Ironically enough, he loses his ability to dream in Mumbai, the 'City of Dreams'. His vision gets tainted by shades of betrayal that the film industry is riddled with. Bitten by the forbidden fruit of glamour, Bauua even loses his power to shoot stars in the sky. As he is surrounded by a galaxy of stars both in the sky and on the ground (his leading ladies in cameos as themselves) in a Bollywood party, he fails to demonstrate his ability to shoot the stars above. Juhi Chawla, who launched her former production house Dreamz Unlimited with SRK, tells him, "Humne toh bahut stars launch kiye hain," reminding SRK of his heydays gone by. Kajol, who starred opposite him in the recent dud Dilwale, mocks him with a "Better luck next time!".
The worst blow comes from Deepika Padukone. "Tumhare alawa bhi koi chaand taare todne ki baat kar raha hai," she tells someone on the phone. While a large chunk of the audience assumed she was talking to husband Ranveer Singh, I believe she was talking to SRK, the moviestar, himself. After Bauua fails to move a star or two, Deepika is the last to leave. "Aur chaand? Chaand gira sakte ho?," she asks him, taking a potshot at his 'Chaand Taare Tod Lau' days. It is also a potshot at his character in Om Shanti Om, who tells his mom, "Aaj uss chaand ko chhoo kar aa raha hu," when he meets the 'Dreamy Girl', Deepika Padukone, also an actress in that film, for the first time.
Bauua, an alter ego of SRK in some parallel universe, fails to get why his kainaat-backed shiddat stands diluted, till a drunk Babita tells him that it is because he betrayed Aafia. In the subsequent scenes, he takes a journey to arrive to the realisation that he was not being himself. He was still dreaming, but not the kind of dreams that had made a vertically challenged man like him touch the skies so far. He was betraying the dreams that made him what he is in the first place. It takes him a sober yet reformed Katrina to tell him he is still a Zero. In the process, she takes a journey of her own and becomes a Zero as well, gaining the ability to rise above worldly pains and embrace the state of being.

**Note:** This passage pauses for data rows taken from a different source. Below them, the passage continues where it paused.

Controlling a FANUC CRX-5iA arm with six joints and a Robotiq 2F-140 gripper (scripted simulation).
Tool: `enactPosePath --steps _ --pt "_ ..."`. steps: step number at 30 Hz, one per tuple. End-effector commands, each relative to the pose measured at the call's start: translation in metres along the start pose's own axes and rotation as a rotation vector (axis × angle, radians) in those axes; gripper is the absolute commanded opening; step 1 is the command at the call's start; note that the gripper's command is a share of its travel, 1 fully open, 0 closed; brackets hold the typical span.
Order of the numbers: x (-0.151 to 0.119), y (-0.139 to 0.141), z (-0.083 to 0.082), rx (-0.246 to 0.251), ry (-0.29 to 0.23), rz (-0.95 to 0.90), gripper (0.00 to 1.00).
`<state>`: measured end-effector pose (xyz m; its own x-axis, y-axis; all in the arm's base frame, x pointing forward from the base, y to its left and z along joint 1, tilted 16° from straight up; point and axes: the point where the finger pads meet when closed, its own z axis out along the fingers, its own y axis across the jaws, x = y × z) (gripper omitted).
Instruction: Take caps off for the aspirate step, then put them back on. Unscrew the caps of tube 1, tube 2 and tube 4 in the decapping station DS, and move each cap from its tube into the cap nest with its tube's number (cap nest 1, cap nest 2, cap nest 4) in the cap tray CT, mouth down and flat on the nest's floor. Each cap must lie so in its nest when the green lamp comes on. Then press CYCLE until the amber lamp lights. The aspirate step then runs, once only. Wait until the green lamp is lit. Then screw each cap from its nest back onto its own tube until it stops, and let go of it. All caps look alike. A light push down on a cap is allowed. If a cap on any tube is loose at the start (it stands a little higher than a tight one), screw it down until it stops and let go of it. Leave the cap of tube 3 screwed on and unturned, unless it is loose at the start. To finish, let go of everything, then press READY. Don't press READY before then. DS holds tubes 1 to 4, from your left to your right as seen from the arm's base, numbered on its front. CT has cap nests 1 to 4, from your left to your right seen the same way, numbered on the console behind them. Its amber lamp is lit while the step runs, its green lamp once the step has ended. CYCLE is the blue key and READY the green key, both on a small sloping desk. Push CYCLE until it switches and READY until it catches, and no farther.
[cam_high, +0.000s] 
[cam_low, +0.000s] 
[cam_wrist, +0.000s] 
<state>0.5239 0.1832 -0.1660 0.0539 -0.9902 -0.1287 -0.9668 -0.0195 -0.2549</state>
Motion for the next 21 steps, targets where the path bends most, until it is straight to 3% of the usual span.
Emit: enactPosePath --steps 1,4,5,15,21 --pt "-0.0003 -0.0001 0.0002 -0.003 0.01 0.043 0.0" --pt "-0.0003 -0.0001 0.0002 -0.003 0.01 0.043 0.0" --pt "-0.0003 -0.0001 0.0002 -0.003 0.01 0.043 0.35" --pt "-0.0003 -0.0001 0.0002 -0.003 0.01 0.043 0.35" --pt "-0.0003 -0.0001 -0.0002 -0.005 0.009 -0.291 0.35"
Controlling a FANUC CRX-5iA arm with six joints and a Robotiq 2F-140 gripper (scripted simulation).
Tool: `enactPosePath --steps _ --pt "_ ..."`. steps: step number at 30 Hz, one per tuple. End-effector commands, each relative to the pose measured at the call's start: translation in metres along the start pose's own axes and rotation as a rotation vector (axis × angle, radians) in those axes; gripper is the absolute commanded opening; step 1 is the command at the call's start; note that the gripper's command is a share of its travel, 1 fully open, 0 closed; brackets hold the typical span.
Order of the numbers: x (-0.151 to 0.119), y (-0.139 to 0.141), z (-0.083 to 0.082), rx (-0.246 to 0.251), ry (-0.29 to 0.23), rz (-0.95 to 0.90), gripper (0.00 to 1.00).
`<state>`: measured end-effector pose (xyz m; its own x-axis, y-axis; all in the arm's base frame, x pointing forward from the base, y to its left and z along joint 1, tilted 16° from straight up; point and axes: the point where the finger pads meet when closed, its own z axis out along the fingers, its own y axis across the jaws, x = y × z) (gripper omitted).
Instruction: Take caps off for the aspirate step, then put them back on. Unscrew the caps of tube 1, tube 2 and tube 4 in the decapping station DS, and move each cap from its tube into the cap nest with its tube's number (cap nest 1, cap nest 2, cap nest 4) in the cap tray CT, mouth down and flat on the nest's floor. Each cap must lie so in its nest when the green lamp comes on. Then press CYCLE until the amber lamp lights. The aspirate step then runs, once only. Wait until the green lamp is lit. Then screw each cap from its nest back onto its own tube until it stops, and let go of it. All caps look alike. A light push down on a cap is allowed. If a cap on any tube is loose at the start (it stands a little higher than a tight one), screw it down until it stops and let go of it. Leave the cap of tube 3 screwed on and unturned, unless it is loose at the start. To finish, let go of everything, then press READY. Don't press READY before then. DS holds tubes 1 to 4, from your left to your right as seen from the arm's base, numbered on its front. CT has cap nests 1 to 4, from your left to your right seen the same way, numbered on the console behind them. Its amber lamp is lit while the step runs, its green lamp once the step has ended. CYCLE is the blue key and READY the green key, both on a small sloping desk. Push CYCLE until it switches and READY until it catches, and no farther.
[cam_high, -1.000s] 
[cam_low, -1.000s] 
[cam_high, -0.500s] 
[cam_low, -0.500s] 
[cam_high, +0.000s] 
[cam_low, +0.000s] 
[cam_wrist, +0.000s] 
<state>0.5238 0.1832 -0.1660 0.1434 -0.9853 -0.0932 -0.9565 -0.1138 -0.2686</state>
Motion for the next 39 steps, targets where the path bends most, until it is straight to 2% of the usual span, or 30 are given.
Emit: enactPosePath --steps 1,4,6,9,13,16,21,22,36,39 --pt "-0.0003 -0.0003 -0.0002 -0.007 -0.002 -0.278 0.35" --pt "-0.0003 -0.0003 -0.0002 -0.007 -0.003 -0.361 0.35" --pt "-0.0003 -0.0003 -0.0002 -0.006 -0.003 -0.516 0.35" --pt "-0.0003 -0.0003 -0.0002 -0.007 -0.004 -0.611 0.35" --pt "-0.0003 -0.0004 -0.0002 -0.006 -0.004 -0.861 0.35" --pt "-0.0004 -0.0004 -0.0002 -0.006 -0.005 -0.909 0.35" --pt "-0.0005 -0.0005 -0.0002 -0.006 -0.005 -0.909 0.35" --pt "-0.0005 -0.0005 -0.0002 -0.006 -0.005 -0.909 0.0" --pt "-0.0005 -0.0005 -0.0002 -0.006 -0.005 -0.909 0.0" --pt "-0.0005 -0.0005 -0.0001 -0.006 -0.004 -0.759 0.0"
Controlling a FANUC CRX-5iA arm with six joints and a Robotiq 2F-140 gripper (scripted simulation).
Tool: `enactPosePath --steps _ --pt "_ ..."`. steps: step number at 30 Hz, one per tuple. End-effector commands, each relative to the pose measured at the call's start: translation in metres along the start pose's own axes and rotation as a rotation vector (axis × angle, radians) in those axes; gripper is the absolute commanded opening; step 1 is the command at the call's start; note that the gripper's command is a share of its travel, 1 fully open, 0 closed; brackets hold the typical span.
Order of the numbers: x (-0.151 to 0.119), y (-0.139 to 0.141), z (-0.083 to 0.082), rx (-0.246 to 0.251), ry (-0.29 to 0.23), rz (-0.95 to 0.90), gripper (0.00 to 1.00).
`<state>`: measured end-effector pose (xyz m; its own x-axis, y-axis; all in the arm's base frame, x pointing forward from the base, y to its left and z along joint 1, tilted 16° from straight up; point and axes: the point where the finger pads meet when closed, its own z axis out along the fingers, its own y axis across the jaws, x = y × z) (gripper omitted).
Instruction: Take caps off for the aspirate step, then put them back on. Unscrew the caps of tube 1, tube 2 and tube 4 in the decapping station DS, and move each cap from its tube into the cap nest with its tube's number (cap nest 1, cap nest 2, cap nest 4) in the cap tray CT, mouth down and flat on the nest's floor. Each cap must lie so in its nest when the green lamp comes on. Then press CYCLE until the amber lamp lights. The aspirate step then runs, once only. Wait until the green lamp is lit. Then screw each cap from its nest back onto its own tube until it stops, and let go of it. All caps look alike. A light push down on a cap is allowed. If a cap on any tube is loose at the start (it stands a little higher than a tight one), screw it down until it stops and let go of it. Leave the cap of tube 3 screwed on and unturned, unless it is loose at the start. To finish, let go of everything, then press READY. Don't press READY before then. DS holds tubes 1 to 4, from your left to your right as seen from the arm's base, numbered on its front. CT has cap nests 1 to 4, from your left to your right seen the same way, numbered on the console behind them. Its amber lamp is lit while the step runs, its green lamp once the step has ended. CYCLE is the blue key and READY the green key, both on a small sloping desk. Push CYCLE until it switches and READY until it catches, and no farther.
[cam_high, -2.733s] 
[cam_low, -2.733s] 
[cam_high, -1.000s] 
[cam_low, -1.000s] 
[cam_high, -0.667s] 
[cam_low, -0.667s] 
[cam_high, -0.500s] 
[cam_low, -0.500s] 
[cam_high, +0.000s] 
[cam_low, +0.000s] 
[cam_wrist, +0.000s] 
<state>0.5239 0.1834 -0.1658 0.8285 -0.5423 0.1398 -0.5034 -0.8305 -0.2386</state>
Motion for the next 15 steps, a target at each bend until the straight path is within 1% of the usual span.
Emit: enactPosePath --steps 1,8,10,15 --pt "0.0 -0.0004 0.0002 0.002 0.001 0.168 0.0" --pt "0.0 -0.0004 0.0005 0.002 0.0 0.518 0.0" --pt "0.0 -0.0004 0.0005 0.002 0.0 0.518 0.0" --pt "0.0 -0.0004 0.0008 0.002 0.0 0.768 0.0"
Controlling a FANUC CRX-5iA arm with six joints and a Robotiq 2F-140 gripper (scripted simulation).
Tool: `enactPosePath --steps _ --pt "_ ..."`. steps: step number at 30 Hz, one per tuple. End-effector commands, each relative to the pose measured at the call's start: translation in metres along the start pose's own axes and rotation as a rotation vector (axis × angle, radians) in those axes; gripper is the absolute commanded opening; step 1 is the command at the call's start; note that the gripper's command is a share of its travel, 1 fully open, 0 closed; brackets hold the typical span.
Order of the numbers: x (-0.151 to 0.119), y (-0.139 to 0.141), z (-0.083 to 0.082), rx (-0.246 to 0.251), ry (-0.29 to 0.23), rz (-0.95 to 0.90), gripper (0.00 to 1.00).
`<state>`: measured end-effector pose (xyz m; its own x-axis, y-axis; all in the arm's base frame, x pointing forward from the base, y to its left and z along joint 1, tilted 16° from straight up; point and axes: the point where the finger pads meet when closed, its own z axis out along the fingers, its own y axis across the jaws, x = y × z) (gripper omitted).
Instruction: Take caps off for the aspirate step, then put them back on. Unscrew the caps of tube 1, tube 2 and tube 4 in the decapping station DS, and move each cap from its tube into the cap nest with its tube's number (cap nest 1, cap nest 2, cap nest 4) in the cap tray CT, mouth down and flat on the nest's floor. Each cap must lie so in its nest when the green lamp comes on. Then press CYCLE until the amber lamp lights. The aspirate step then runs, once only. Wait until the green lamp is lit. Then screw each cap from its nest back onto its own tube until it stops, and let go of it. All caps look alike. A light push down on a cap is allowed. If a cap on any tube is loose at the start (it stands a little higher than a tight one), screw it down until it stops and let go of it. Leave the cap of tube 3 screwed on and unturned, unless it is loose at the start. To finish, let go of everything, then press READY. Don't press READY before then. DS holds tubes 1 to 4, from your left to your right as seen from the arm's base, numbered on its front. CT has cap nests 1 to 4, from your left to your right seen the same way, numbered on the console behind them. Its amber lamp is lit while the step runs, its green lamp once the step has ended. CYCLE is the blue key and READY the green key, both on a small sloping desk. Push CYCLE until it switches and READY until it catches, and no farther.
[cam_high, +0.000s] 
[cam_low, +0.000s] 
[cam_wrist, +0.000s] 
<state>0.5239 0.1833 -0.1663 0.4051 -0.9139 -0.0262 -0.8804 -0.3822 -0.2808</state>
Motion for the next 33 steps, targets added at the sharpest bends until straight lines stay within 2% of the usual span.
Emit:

At the end of Zero, when Bauua takes a flight to Mars, he and SRK become one. Realising that he lost his way after delivering eccentric and ambitious films like Fan and Jab Harry Met Sejal, he corrects his course to do exactly the same thing all over again. He dreams like a Zero instead of posing like a hero. Instead of going back to the Happy New Years (his last blockbuster), he goes ahead and signs Saare Jahan Se Achha, the biopic of Rakesh Sharma, the first Indian to enter space.
Navigating the world beyond, shooting one star after the other out of his way, it seems like a journey SRK relates more to. It is a dream that he shares with the man. It is the state of being he thrives in. It is a feat impossible that we know was conquered. Even if SRK would not know that, he would still go for it, crooning in all his modesty, "Bas itna saa khwab hai".